All of the data must be written out verbatim, with pictures excluded.

*** Begin section ***

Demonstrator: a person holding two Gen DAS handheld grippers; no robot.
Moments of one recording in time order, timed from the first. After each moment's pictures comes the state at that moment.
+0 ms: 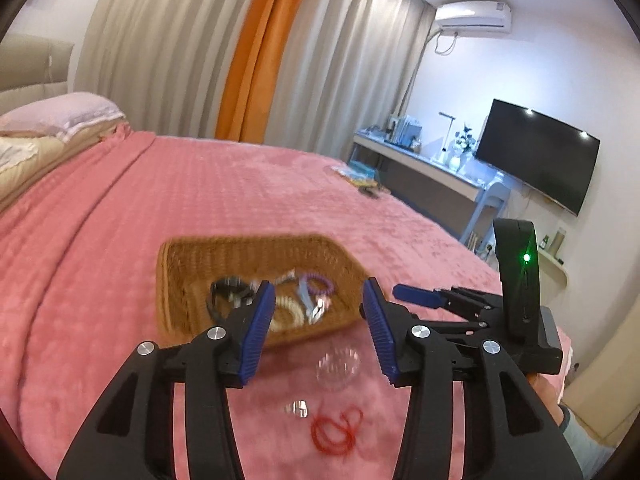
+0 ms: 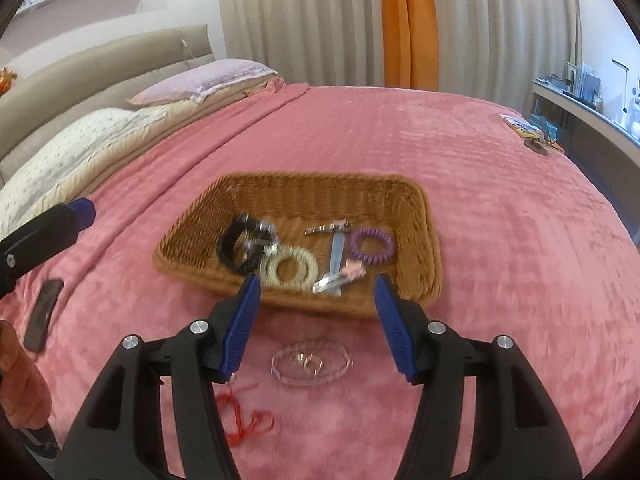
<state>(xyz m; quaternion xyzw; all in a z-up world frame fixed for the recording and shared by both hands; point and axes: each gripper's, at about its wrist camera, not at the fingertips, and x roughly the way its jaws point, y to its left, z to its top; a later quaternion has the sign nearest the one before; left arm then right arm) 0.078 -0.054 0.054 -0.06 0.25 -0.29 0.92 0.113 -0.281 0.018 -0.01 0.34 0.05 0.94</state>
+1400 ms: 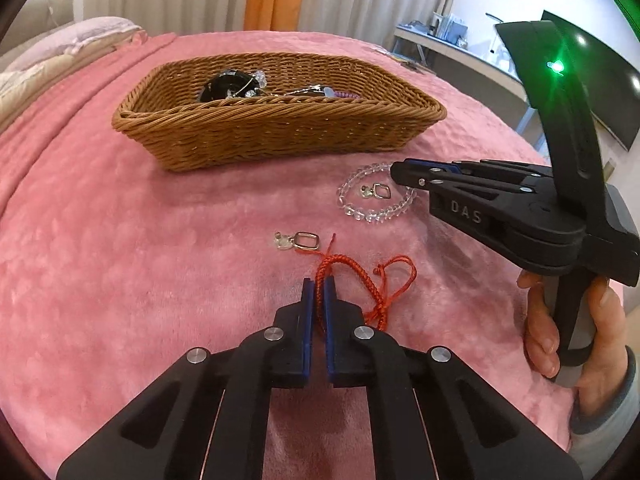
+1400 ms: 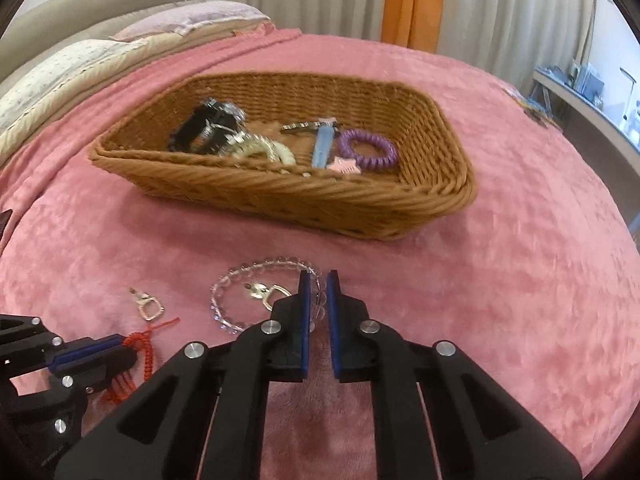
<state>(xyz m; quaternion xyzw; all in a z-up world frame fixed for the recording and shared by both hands) 0.067 -0.091 -0.076 0.01 0.42 -0.23 0.88 0.128 -0.277 -0.066 -0.07 0.40 0.01 0.91</state>
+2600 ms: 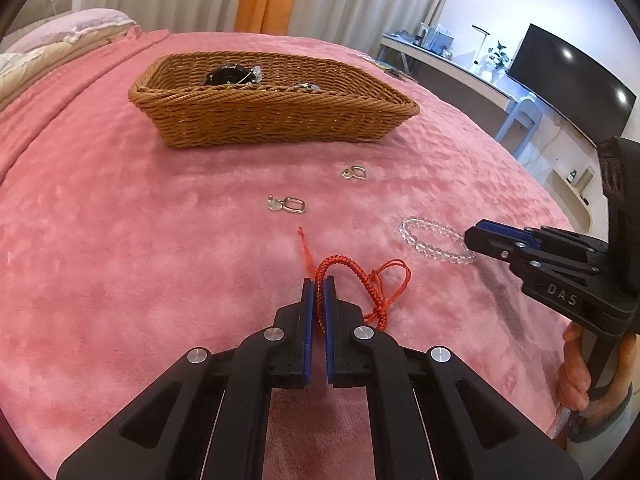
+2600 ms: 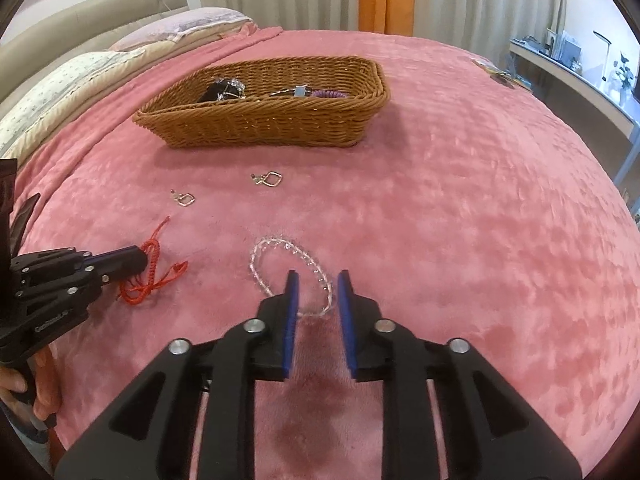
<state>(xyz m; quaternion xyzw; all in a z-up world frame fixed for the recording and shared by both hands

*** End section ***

• **PROBLEM SOLUTION**
Demonstrator: a person holding two Gen DAS handheld grippers; no robot.
Moments of one recording in time order, timed from the first. After each moment's pictures comes the state at that moment.
+0 ms: 
+0 ms: 
<state>(xyz m; quaternion xyzw; all in a z-up world frame fixed for the recording and shared by both hands; point and axes: each gripper's, at about its wrist camera, not at the fingertips, and x roughly the way its jaws point, y to its left, z to its top; a later quaternion has the sign nearest the one before; left arm then right arm) 0.078 -0.054 0.054 -0.06 0.25 -0.29 0.92 0.113 -0.281 0.018 -0.01 0.34 0.05 0.94</state>
+1400 ms: 
+1400 ms: 
<state>(xyz m; quaternion xyzw; all in a z-up world frame fixed for the recording and shared by both hands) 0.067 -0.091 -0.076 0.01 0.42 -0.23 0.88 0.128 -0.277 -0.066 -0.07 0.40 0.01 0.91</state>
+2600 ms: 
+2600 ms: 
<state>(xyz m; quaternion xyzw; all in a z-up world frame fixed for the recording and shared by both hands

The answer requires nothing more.